CONF_MODIFIED = 'modified'

Configuration field for modified date

CONF_NAME = 'name'

Configuration field for name

ID_FIELD = '_id'

Name of ID field

WORKSPACE_CONFIG = 'config.yaml'

Name of configuration file placed in WORKSPACE_DIR

description
get_doc_paths()[source]

Get paths to generated HTML Sphinx docs.

Returns:(list) Paths or empty list if not found.
meta

Get metadata.

This reads and parses the configuration. Therefore, one way to force a config refresh is to simply refer to this property, e.g.:

dmf = DMF(path='my-workspace')
#  ... do stuff that alters the config ...
dmf.meta  # re-read/parse the config
Returns:(dict) Metadata for this workspace.
name
root

Root path for this workspace. This is the path containing the configuration file.

set_meta(values, remove=None)[source]

Update metadata with new values.

Parameters:
  • values (dict) – Values to add or change
  • remove (list) – Keys of values to remove.
wsid

Get workspace identifier (from config file).
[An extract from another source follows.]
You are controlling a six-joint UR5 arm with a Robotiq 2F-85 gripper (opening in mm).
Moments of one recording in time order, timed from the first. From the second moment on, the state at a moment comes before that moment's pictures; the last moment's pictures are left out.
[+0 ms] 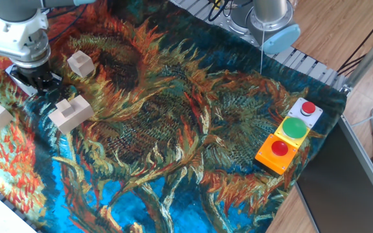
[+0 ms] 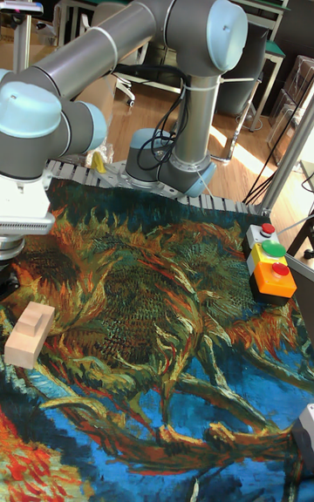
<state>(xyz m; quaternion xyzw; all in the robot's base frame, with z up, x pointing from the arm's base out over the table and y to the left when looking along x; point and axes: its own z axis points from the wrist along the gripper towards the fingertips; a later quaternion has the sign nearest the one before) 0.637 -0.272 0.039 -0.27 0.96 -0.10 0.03</state>
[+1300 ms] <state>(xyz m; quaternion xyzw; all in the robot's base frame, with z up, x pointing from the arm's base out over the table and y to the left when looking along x) 0.625 -0.297 0.033 -0.28 0.95 -0.13 0.02</state>
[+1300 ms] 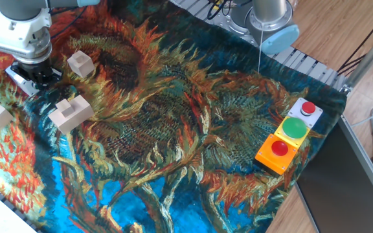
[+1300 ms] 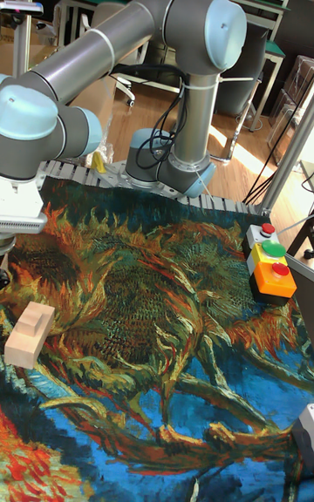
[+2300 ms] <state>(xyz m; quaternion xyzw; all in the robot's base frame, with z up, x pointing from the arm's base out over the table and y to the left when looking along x) 0.635 -0.292 0.032 -0.29 0.95 -0.13 0.03</state>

Returns:Unique identifier.
Return type:str
class idaes.dmf.workspace.WorkspaceConfig[source]

Bases: object

DEFAULTS = {'array': [], 'boolean': False, 'number': 0, 'string': ''}
get_fields(only_defaults=False)[source]

Get all possible metadata fields for workspace config.

These values come out of the configuration schema. Keys starting with a leading underscore, like ‘_id’, are skipped.

Parameters:only_defaults – Only include fields that have a default value in the schema.
Returns:
Keys are field name, values are (field description, value).
The ‘value’ gives a default value. Its type is either a list, a number, bool, or a string; the list may be empty.
Return type:dict
idaes.dmf.workspace.find_workspaces(root)[source]

Find workspaces at or below ‘root’.

Parameters:root – Path to start at
Returns:List of paths, which are all workspace roots.